Task item -
When you reproduce these records, keep every word exactly and drop the images.

Extracted records -
----------------------------------------
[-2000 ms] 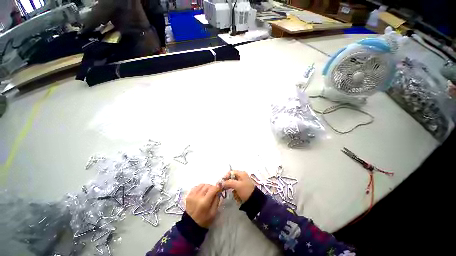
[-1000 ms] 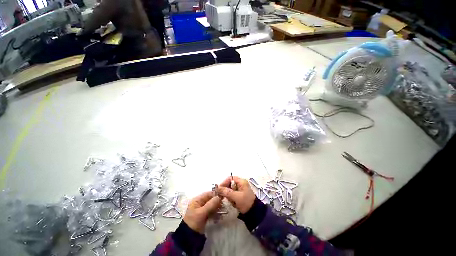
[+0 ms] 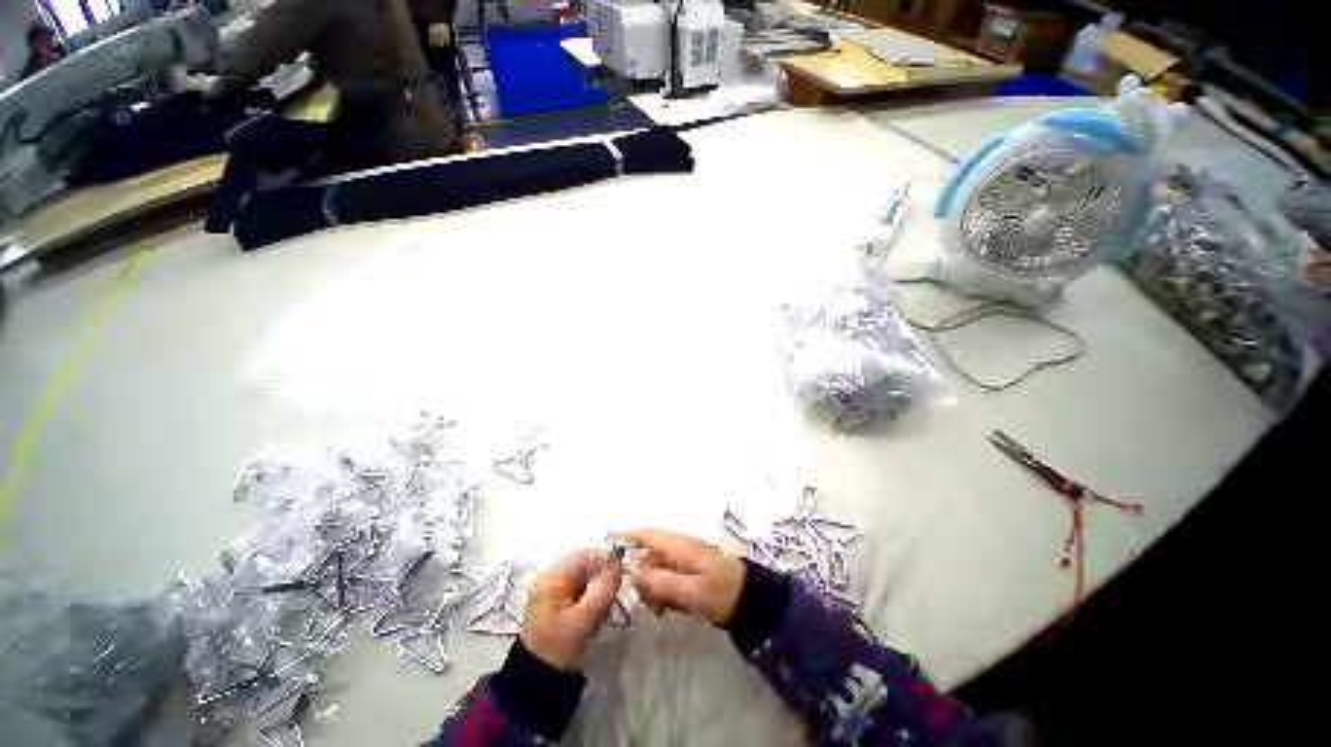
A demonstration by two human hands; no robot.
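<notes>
My left hand [image 3: 566, 606] and my right hand [image 3: 683, 578] meet at the front of the table. Between their fingertips is a small triangular metal buckle [image 3: 618, 555], partly hidden by the fingers. A heap of buckles in clear plastic sleeves [image 3: 343, 547] lies to the left. A smaller pile of bare-looking triangular buckles [image 3: 818, 546] lies just right of my right hand. One single buckle [image 3: 520, 458] lies apart, beyond my left hand.
A clear bag of wrapped hardware [image 3: 854, 355] stands before the desk fan [image 3: 1039, 209] and its cord. Open thread snips [image 3: 1034, 461] with red cord lie right. Greyish plastic [image 3: 88, 664] is at lower left. A black fabric roll [image 3: 467, 186] lies at the far edge; a person [image 3: 365, 80] is beyond.
My right hand has turned flatter, its fingers now pointing left against my left fingertips. The thin dark tip that stood up from my right fingers no longer shows. The view has shifted slightly.
</notes>
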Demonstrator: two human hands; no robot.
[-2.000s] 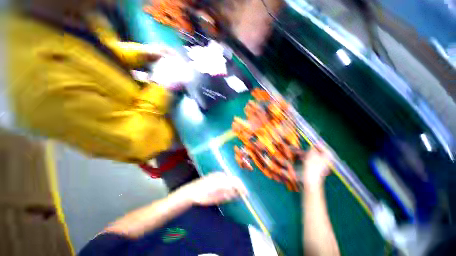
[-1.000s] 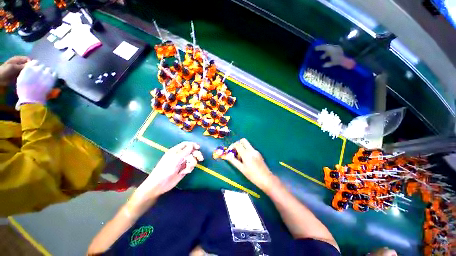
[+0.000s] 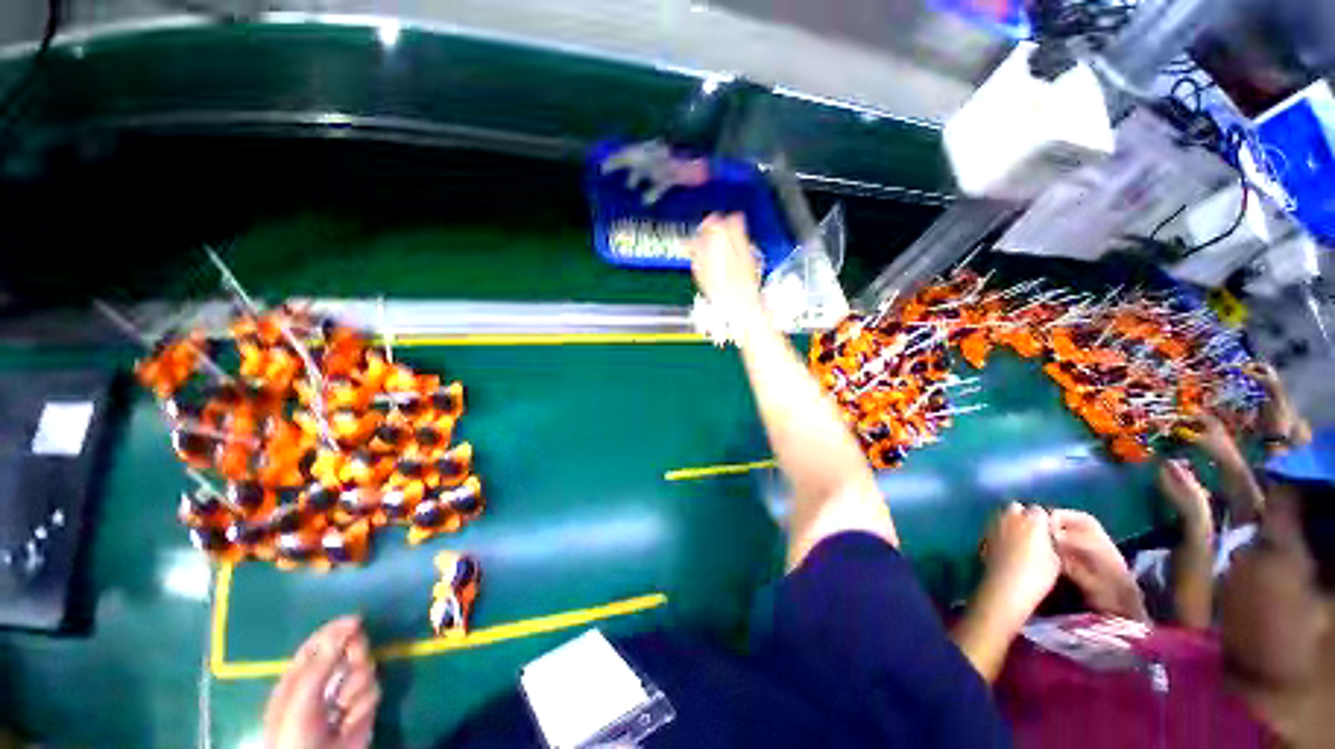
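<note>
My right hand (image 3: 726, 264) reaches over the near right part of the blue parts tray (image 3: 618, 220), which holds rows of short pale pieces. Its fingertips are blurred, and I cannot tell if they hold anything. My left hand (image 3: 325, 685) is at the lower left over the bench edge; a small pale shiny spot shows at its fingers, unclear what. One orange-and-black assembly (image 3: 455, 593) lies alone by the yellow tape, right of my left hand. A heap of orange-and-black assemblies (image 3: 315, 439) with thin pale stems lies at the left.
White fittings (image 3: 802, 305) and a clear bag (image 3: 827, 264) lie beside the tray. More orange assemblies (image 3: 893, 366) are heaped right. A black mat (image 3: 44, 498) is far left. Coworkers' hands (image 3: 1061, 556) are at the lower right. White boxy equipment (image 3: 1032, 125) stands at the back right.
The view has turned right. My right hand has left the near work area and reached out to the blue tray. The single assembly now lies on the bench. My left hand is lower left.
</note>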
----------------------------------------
Task response -
[-2000 ms] 
[-1000 ms] 
[+0 ms] 
A demonstration by two human hands; no robot.
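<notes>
My left hand [image 3: 566, 606] and my right hand [image 3: 683, 578] meet at the front of the table. Between their fingertips is a small triangular metal buckle [image 3: 618, 555], partly hidden by the fingers. A heap of buckles in clear plastic sleeves [image 3: 343, 547] lies to the left. A smaller pile of bare-looking triangular buckles [image 3: 818, 546] lies just right of my right hand. One single buckle [image 3: 520, 458] lies apart, beyond my left hand.
A clear bag of wrapped hardware [image 3: 854, 355] stands before the desk fan [image 3: 1039, 209] and its cord. Open thread snips [image 3: 1034, 461] with red cord lie right. Greyish plastic [image 3: 88, 664] is at lower left. A black fabric roll [image 3: 467, 186] lies at the far edge; a person [image 3: 365, 80] is beyond.
My right hand has turned flatter, its fingers now pointing left against my left fingertips. The thin dark tip that stood up from my right fingers no longer shows. The view has shifted slightly.
</notes>
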Demonstrator: two human hands; no robot.
[-2.000s] 
[-1.000s] 
[+0.000s] 
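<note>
My right hand (image 3: 726, 264) reaches over the near right part of the blue parts tray (image 3: 618, 220), which holds rows of short pale pieces. Its fingertips are blurred, and I cannot tell if they hold anything. My left hand (image 3: 325, 685) is at the lower left over the bench edge; a small pale shiny spot shows at its fingers, unclear what. One orange-and-black assembly (image 3: 455, 593) lies alone by the yellow tape, right of my left hand. A heap of orange-and-black assemblies (image 3: 315, 439) with thin pale stems lies at the left.
White fittings (image 3: 802, 305) and a clear bag (image 3: 827, 264) lie beside the tray. More orange assemblies (image 3: 893, 366) are heaped right. A black mat (image 3: 44, 498) is far left. Coworkers' hands (image 3: 1061, 556) are at the lower right. White boxy equipment (image 3: 1032, 125) stands at the back right.
The view has turned right. My right hand has left the near work area and reached out to the blue tray. The single assembly now lies on the bench. My left hand is lower left.
</note>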

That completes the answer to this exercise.